D1.365 - Long-term course of NSAID tolerance in patients with cross-hypersensitivity presenting with respiratory symptoms

While most patients (over 60%) who suffer from urticaria/angioedema induced by cross-hypersensitivity to non-steroidal anti-inflammatory drugs (CHS-NSAIDs) eventuallybecome tolerant,  data on how such tolerance develops in patients with CHS-NSAIDs involving respiratory symptoms (RS) are lacking. Therefore, our study aimed to assess NSAID-tolerance  acquisition in patients with RS alone or combined with skin involvement.

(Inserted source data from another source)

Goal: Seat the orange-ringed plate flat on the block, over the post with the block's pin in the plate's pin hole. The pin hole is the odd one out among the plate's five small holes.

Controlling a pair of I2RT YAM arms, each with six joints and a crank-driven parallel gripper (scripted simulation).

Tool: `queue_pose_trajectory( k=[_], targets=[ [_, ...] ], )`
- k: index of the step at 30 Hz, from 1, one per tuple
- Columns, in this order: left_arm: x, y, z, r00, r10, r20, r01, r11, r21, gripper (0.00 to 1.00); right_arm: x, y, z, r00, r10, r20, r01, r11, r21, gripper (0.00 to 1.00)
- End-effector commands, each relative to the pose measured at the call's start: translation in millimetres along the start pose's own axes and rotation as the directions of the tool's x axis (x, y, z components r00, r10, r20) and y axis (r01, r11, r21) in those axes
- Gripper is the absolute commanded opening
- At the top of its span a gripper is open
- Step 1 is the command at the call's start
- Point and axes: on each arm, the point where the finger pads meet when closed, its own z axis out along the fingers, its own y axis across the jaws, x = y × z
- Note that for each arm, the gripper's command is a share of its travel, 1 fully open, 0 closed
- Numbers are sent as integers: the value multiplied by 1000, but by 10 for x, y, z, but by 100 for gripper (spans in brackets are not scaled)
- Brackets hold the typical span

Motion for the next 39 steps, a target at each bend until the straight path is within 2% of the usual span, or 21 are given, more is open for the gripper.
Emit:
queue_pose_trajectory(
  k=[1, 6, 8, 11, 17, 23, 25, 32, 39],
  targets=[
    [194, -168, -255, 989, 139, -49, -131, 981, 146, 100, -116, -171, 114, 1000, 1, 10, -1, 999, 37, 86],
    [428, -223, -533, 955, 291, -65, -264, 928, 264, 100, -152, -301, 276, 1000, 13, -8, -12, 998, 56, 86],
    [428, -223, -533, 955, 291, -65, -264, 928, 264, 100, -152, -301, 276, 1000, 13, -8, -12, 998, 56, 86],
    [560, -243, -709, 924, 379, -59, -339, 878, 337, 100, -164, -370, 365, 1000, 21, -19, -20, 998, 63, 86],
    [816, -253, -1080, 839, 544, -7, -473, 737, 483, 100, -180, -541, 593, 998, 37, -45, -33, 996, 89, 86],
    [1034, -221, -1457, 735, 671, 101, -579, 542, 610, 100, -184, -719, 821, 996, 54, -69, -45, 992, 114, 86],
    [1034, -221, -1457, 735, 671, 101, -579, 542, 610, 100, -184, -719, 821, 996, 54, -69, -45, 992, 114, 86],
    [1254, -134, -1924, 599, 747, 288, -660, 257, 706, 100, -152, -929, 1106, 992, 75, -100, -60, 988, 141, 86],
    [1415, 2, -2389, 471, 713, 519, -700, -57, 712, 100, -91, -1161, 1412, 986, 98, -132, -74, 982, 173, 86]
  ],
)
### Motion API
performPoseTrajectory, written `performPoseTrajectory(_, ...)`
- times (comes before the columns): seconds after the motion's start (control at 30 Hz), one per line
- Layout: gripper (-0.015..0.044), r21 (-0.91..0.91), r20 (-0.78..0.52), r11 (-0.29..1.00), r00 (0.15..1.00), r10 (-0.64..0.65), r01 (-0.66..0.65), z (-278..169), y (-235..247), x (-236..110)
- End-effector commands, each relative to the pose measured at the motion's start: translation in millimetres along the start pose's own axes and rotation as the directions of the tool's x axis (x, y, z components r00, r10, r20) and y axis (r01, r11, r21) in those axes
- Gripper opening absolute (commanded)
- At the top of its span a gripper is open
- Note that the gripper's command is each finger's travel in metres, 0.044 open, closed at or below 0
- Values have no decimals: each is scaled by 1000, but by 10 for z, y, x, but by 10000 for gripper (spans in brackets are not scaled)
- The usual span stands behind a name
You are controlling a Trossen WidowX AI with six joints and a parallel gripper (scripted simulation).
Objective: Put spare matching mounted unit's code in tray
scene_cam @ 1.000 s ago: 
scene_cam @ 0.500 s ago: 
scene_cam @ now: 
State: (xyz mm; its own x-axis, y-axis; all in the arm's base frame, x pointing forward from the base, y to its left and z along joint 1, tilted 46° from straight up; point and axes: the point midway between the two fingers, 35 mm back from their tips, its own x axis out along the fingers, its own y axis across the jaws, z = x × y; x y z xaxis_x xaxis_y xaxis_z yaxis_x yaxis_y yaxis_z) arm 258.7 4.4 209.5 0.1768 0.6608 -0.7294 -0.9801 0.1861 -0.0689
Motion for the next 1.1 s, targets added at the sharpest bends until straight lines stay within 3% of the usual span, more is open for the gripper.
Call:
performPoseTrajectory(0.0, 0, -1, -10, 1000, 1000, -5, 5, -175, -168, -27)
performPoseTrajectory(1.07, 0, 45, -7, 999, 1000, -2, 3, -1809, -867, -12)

Patients initially confirming their hypersensitivity in 2016 by positive lysine-acetylsalicylate nasal provocation test (LASA-NPT) or oral provocation test (OPT) to aspirin (ASA) were included. They were re-evaluated in 2020 and 2024 with LASA-NPT and, if negative, with OPT with ASA and other culprit NSAIDs. Subjects with severe asthma or receiving biological agents were excluded.

Out of the 57 subjects included, 28 reported rhinitis/asthma and 29 both rhinitis/asthma and urticaria/angioedema. During the follow-up period, 16 tolerated ASA and other NSAIDs (28.1%; Group A), while 41 continued to react (71.9%; Group B). Besides, 68.4% had underlying rhinitis: intermittent in 92.3% in Group A and persistent in 78.8% in Group B (p<0.0001); and 52.6% had underlying asthma (63.4% in Group B  versus 25% in Group A; p=0.009). All cases in Group A had mild intermittent asthma, whereas 31.7% in Group B had mild intermittent asthma, and 36.6% moderated persistent (p=0.002). From the total cohort, 21% had nasosinusal polyposis and 61.4% atopy (no differences between groups). Similarly, no differences were found when comparing reported symptoms or last reaction-allergological study interval in both groups.

NSAID-tolerance acquisition in patients with CHS-RS is closely tied to the severity of their underlying respiratory disease. Inflammatory biomarkers characterisation could help to predict the optimal timing for patient re-evaluation, preventing unnecessary NSAID avoidance.